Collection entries
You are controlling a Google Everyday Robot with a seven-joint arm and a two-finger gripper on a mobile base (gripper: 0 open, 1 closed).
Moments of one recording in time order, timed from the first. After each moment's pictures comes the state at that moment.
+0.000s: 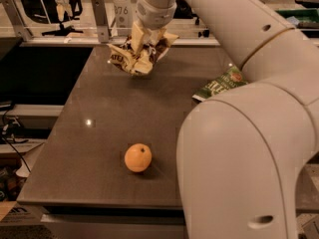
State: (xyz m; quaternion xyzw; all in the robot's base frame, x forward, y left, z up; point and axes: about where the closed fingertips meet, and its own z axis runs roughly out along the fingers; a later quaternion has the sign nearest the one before) arm 0.724 0.040 0.923 -0.31 0.93 0.08 0.19
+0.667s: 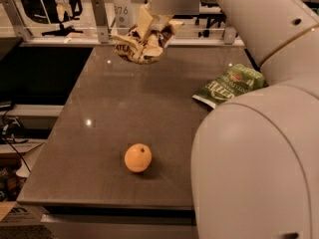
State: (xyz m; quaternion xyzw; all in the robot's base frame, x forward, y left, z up) arm 0.715 0.019 0.971 -0.34 0.91 0.09 0.23
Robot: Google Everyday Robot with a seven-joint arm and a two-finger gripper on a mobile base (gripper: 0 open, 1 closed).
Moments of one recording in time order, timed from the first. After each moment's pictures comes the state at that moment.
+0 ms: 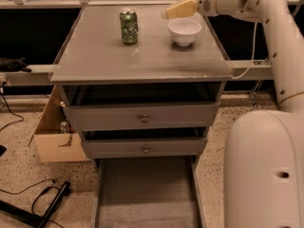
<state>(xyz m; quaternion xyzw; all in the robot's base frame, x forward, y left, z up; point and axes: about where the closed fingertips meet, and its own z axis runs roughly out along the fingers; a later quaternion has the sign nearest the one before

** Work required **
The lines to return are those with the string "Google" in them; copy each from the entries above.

** Written response **
You are controlling a Google Everyday Robot with a seven-joint arm and a two-finger gripper on a mobile base (gripper: 0 open, 1 closed).
Robot: Google Everyday Robot with a seven-joint arm and a two-finger gripper on a mobile base (gripper: 0 open, 1 closed).

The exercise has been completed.